Ergänzt wird das System durch Inserter, die definierte Materialien oder Zwischenlagen automatisiert in den Produktionsprozess einbringen können. Für die anschließende Versandvorbereitung stehen Packpressen und Bündelmaschinen zur Verfügung. Sie sorgen dafür, dass die produzierten Verpackungen kompakt zusammengefasst, gesichert und für den weiteren Transport vorbereitet werden.

Durch das Zusammenspiel dieser Systeme entsteht ein weitgehend durchgängiger Materialfluss – von der Produktion über die Weiterverarbeitung bis hin zur gebündelten oder palettierten Ware.

Produktionshalle

Unsere Produktionshalle am Laubacher Weg 14–16 in Diemelstadt-Rhoden wurde 2011 errichtet. Heute stehen uns dort insgesamt rund 26.000 m² Produktionsfläche zur Verfügung. Davon kamen im Zuge einer Erweiterung im Jahr 2017 weitere 10.000 m² hinzu.

Der Ausbau wurde notwendig, um auf die gestiegene Nachfrage und den damit verbundenen höheren Produktionsbedarf reagieren zu können. Die neue Halle wurde in Fertigteil-Skelettbauweise errichtet und an zwei Seiten direkt an die bestehende Produktionshalle angebunden. Im Neubau entstand Platz für neun zusätzliche Fertigungsstränge und damit für eine deutliche Erweiterung unserer Produktionskapazitäten.

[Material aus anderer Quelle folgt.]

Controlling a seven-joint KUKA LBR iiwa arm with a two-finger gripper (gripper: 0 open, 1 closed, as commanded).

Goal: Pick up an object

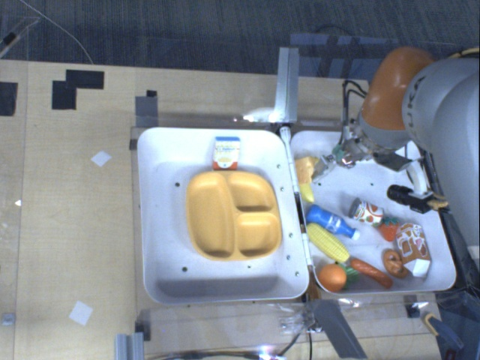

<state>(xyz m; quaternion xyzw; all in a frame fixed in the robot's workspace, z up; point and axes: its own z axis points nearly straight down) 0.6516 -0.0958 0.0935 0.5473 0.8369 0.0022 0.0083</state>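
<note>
The right bin [442, 276] holds several toy foods: a pale yellow piece [304, 169] at its left wall, a blue bottle [330, 222], a corn cob [328, 243], an orange [331, 277], a carrot [369, 272], a small can [367, 212] and a brown-and-white packet [411, 242]. My gripper [335, 157] hangs low over the far left part of this bin, just right of the pale yellow piece and apart from the other foods. Nothing shows in its grasp. The grey arm with its orange band [390, 96] comes in from the upper right.
The left bin [161, 201] holds a yellow divided plate [231, 214] and a small orange-and-white carton [226, 152] at its far wall. A metal post [287, 85] stands behind the wall between the bins. A black part of the arm [411, 196] juts over the right bin.
</note>
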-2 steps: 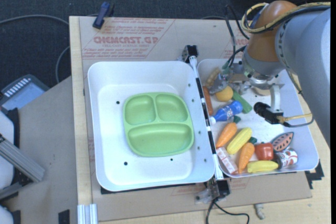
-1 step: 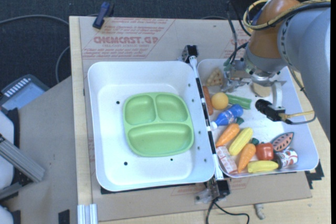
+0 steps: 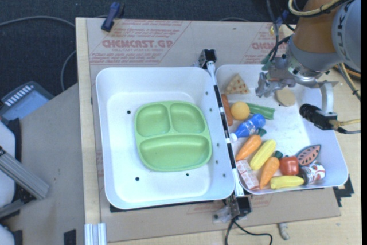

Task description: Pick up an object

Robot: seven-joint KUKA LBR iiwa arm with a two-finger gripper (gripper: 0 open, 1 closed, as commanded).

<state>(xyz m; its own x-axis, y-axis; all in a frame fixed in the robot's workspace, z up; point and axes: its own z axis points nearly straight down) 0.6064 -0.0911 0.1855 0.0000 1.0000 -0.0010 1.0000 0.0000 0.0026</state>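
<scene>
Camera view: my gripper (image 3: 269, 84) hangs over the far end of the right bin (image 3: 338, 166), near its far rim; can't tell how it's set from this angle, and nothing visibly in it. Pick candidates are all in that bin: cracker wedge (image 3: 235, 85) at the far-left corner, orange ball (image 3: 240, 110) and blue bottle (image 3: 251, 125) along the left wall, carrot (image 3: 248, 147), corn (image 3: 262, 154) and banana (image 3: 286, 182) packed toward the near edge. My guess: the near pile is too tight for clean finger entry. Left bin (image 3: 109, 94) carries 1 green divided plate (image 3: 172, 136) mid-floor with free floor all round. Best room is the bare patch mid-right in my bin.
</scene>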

Ein besonderes architektonisches Merkmal ist die transluzente Fassade aus Mehrfach-Stegplatten mit Stahl-Unterkonstruktion. Sie nutzt das natürliche Tageslicht und sorgt sowohl im Innen- als auch im Außenraum für wechselnde Lichteffekte. Je nach Tageszeit und Beleuchtung verändert die Halle dabei ihren Charakter: Sie kann von innen heraus leuchten, ihre Umgebung spiegeln und sich optisch in diese einfügen oder dezent in den Hintergrund treten.

So verbindet die Produktionshalle eine hohe industrielle Funktionalität mit einer außergewöhnlichen und zugleich lichtdurchlässigen Architektur.